Sorin Bangu: Wittgenstein on the infinite and Cantor’s diagonal proof
Tuesday March 4 2025 @11:30 (CET)
Sala B, Edificio de Humanidades, UNED & online
Abstract
Georg Cantor is widely credited with founding transfinite set theory at the end of the 19th century. A major branch of modern mathematics today, one of its central results is (now) called ‘Cantor’s theorem’, stating that there are more real numbers than natural numbers – hence infinity comes in (at least) two sizes, a truly epochal discovery. However, his well-known proof of this result is disarmingly simple, such that even a child could follow it, as Wittgenstein noted.
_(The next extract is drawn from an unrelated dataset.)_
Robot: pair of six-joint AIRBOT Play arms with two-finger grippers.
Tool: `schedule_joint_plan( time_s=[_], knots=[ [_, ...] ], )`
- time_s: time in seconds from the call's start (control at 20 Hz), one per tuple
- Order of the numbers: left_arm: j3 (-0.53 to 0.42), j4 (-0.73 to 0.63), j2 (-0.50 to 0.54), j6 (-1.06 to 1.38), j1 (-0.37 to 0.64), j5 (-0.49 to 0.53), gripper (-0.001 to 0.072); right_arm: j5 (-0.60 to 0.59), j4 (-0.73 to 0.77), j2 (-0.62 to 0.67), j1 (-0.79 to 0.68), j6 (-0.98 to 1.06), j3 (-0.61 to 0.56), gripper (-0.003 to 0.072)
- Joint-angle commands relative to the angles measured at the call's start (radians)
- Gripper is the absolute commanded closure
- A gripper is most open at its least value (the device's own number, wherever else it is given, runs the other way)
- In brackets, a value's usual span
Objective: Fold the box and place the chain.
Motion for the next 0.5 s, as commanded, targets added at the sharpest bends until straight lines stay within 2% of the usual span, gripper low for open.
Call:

This aspect made it suspect to him, and in the late 1930s he devoted several (in)famous disparaging, but unfortunately rather opaque, remarks to it (some of them collected in Part II of his ‘Remarks on the Foundations of Mathematics’ i.e., RFM II). The aim of this talk is to unpack several of these thoughts, since (I believe) the secondary literature on this topic is still inconclusive. In essence, I will propose a way of reading Wittgenstein on the infinite and Cantor’s proof, reading which (I claim) renders his RFM II remarks compatible with the non-revisionist line he takes in ‘Philosophical Investigations’.
Bio
Sorin Bangu is full professor at the Department of Philosophy of University of Bergen (Norway). Before joining the University of Bergen, he held positions in at Univ. of Cambridge and Univ. of Illinois at Urbana-Champaign. His research lies at the intersection of the philosophy of mathematics and the philosophy of physics, and their histories. He has long-standing interests in the history of analytic philosophy (in Quine and Wittgenstein) and has published extensively in these areas.